So I’ve done my first Proper open source library in ages. It’s a Python implementation of the majority judgement voting algorithm.
If, you know, you find yourself in need of an implementation of majority judgement in python. I admit that’s not very likely.
Majority judgement basically works as follows: Every voter assigns a grade to each candidate in a discrete list of ordinal grades (e.g. terrible, bad, ok, good, great). You then tally these grades and rearrange the grades for each candidate in a sequence. You then compare these sequences lexicographically to determine who won. The first element is always the (lower) median, and each point in the sequence is the lower median of the tail from that point on.
So e.g. a candidate with three OK grades, two bad ones and one great one would get the sequence:
OK, OK, Bad, OK, Bad, Great
A candidate two had two OK grades, two bad ones and two great ones would get
OK, OK, Bad, Great, Bad, Great
So would differ in the fourth position with the second candidate getting “great” and the first getting “OK”, so the second candidate would win.

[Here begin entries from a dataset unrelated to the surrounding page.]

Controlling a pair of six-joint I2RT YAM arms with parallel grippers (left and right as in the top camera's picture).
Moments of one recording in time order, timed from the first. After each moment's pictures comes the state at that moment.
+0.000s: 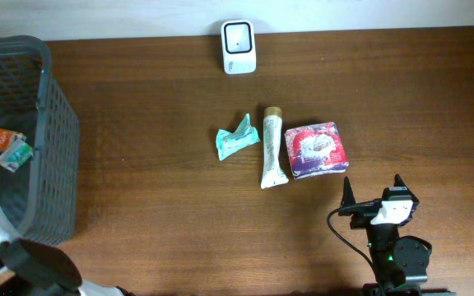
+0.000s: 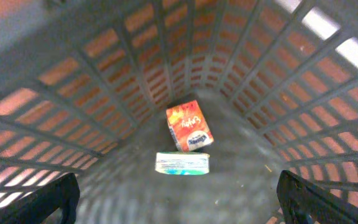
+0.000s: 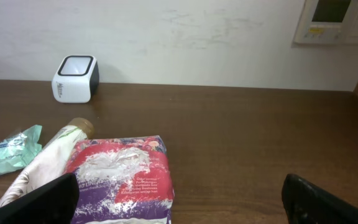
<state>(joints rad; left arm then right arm) 0.61 1.73 1.76 -0.86 -0.21 -0.25 -0.01 0.02 0.01 -0.08 0.00 -0.03</state>
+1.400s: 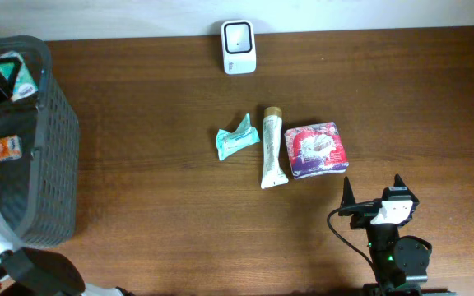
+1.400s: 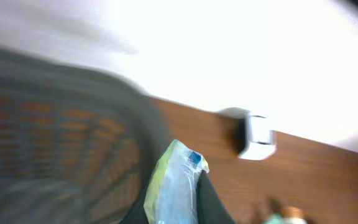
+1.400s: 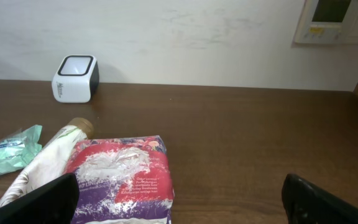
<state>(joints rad) 0.62 1.70 1.78 -0.73 0.76 -0.02 -0.01 0.02 0.01 -0.08 0.00 -0.03</state>
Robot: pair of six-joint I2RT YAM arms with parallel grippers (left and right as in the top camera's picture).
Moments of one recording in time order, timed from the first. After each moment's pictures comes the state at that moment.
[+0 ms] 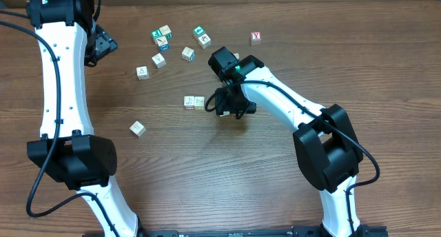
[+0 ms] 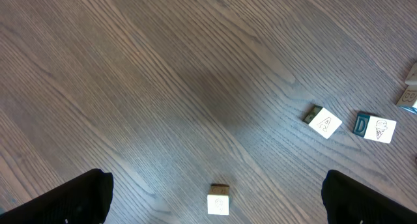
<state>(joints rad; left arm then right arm) 0.10 2.06 2.29 -1.59 -0.34 -0.69 0.60 2.15 1.70 -1.02 -0.02 0.54</state>
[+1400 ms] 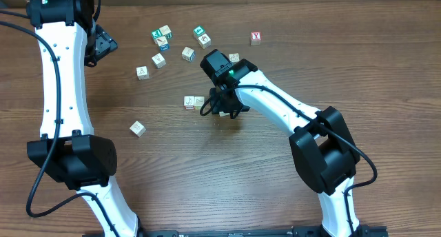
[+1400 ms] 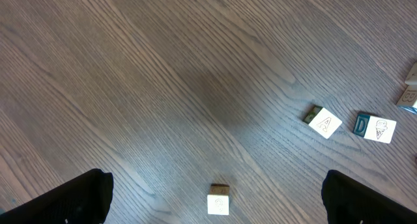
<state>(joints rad) 0.10 2.06 2.29 -1.59 -0.34 -0.69 0.64 2.15 1.70 -0.95 0.04 0.54</state>
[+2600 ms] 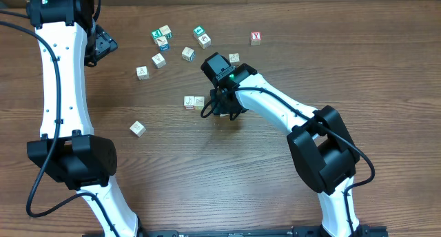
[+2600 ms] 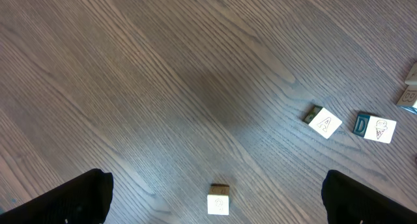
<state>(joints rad) 0.10 2.06 2.29 -1.59 -0.34 -0.69 0.64 2.15 1.65 -0.86 0.05 0.54</state>
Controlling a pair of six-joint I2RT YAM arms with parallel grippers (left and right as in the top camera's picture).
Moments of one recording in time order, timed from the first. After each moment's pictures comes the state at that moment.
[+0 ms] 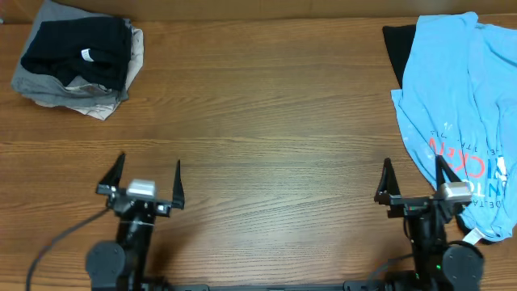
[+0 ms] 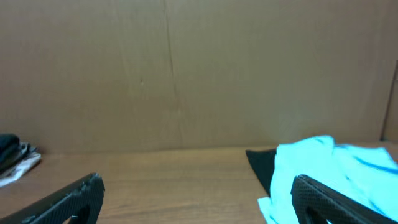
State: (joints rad) left arm 0.03 0.19 0.28 -0.03 0.17 0.15; right arm 0.05 0.04 0.30 -0.17 -0.02 0.09
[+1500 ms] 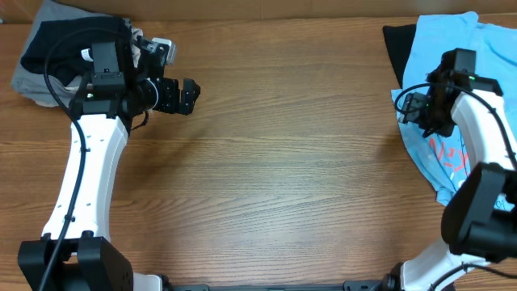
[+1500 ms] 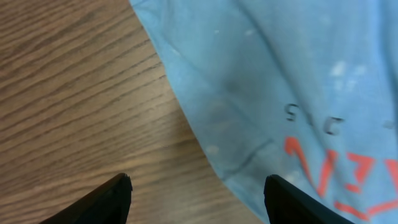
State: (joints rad) left arm 0.03 1.60 1.39 -0.68 0.38 0.15; right arm -0.22 1.88 1.43 -0.89 0.00 0.12
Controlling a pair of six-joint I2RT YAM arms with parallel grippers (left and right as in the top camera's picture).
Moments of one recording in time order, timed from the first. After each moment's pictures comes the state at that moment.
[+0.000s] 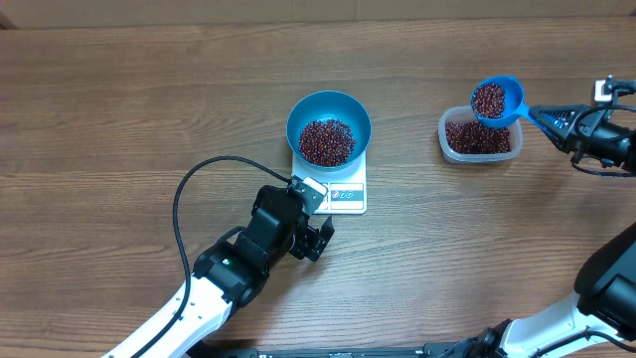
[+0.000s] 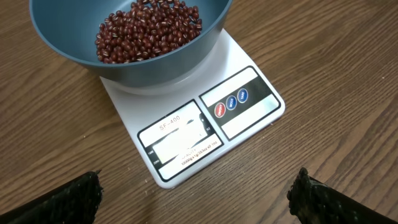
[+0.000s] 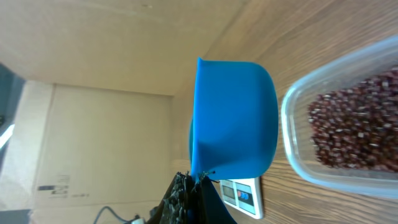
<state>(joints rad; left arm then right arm) -0.67 1.15 0.58 -0.16 -0.09 -0.02 -0.62 1.86 1.50 -1.10 -1.29 -0.11</state>
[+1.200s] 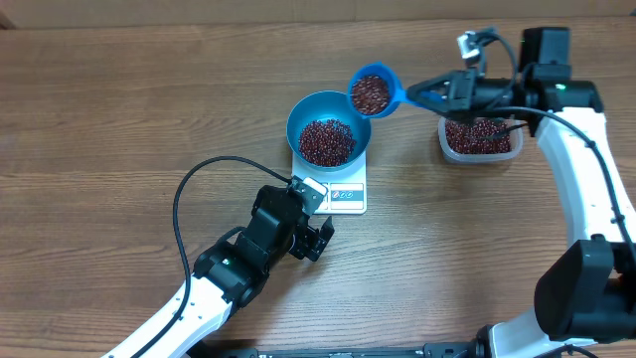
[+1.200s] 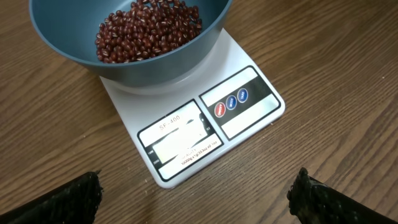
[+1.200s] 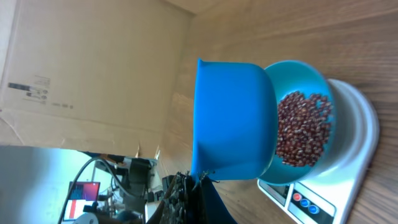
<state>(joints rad) -0.67 1.15 0.58 -0.16 -0.09 -0.02 -0.05 1.73 1.50 -0.73 -1.16 0.24</state>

However, implementing it this way for very large electorates is on the inefficient side, so the library I released contains an optimisation: Basically instead of generating a list it generates a run length encoded list. This is nice because you can often tell how many runs you’re going to need in advance so you don’t have to generate the whole list and compress. It’s also much faster to compare heavily compressed run length encoded lists – you can compare long stretches at a time rather than having to go through one element at a time.
Another optimisation that this library performs is that the evaluation is lazy: We only ever work out as much of the sequence as is needed.
An optimisation this library doesn’t perform yet but that I want it to is that there’s another type of structure I’d like to compress: Frequently you end up with situations where you’ve got a long sequence which looks like Ok, Good, Ok, Good, OK, Good, etc. repeating for a long stretch of time (e.g. you can get this when you’ve got just two grades assigned to a candidate and the same number of each). I’d like to compress those down in a similar manner to the run length encoding. I roughly know how the code for that will look, I just haven’t
Although this is a very early stage of the library, I’m actually pretty happy to label it production ready. It’s not going to change much except in implementation details as the interface is basically “It looks like a list but behind the scenes it’s doing cunning things”, and the test coverage is probably the highest of any project I’ve worked on – it’s got about half again as many lines of tests as lines of code and all those tests are heavily parametrized so there are effectively nearly 600 test cases for < 200 lines of code. Branch coverage is 100% and I intend to keep it that way.